- Task to complete
Please return the listing below word for word, minus its pictures.

++++++++

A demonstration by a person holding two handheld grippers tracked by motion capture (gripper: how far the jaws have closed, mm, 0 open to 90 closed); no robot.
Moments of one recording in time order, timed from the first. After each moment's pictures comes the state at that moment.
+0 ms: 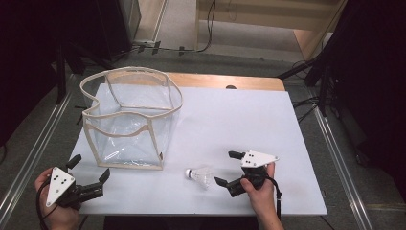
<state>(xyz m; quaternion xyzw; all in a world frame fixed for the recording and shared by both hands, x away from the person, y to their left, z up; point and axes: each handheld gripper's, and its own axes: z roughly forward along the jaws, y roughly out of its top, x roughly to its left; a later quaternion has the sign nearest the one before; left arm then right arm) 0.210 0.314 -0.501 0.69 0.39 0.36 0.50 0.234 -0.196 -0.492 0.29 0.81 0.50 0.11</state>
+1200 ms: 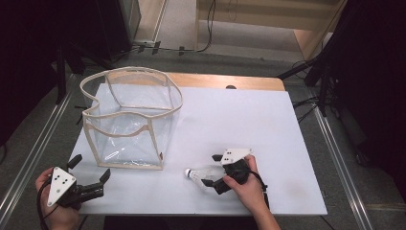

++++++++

- Written solution
A demonstration by a person holding two handheld grippers tracked by motion capture (gripper: how far the jaws have closed, mm, 0 open to 90 closed); no robot.
Moments of one recording in time order, timed from the first. After each moment's pictures comes the state at that moment.
+0 ms: 
<state>(xyz m; quaternion xyzw; all in a world frame fixed for the recording and shared by both hands, x away from the person, y to their left, z up; point and axes: each handheld gripper's, and its own axes: z roughly forward along the jaws, y roughly out of its top, x roughly to its left; a later quaternion has the sign nearest the one before; left arm then right arm) 0.210 0.314 -0.501 0.69 0.39 0.36 0.50 0.234 -0.196 -0.492 0.29 0.81 0.50 0.11</state>
+1200 ms: 

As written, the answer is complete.